■ WHAT TO DO
Although the data below contains pictures, please reproduce only its words, exactly.

■ EXERCISE DATA
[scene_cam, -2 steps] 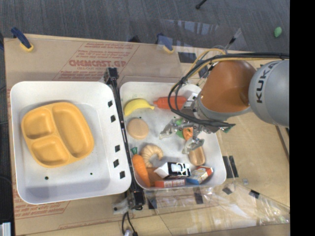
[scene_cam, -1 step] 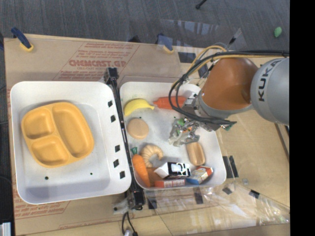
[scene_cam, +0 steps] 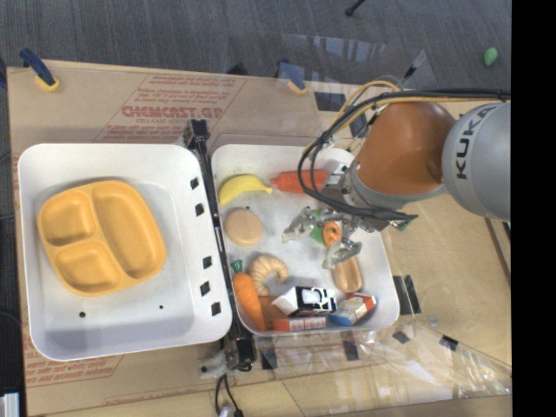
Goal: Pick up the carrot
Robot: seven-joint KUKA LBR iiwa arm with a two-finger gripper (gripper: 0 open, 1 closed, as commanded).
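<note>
The fingers (scene_cam: 323, 234) stand wide around a small orange piece (scene_cam: 332, 232); the carrot (scene_cam: 247, 299) lies well off toward the bin's near-left corner.

A robot lab or test cell; a KUKA arm (scene_cam: 452, 159) with loose cables reaches over a bench (scene_cam: 104, 111) topped with printed cardboard held by blue clamps (scene_cam: 39, 69); two white bins (scene_cam: 52, 337) sit side by side, one with toy food (scene_cam: 261, 272), one with a yellow tray (scene_cam: 100, 235); grey carpet (scene_cam: 174, 16) lies beyond.
</note>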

■ TASK RESULT
[scene_cam, -2 steps] 
[scene_cam, -1 step] 
[scene_cam, +0 steps] 
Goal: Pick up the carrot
Robot: seven-joint KUKA LBR iiwa arm with a two-finger gripper (gripper: 0 open, 1 closed, as commanded).
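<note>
The fingers (scene_cam: 323, 234) stand wide around a small orange piece (scene_cam: 332, 232); the carrot (scene_cam: 247, 299) lies well off toward the bin's near-left corner.

A robot lab or test cell; a KUKA arm (scene_cam: 452, 159) with loose cables reaches over a bench (scene_cam: 104, 111) topped with printed cardboard held by blue clamps (scene_cam: 39, 69); two white bins (scene_cam: 52, 337) sit side by side, one with toy food (scene_cam: 261, 272), one with a yellow tray (scene_cam: 100, 235); grey carpet (scene_cam: 174, 16) lies beyond.
</note>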

That is the entire output.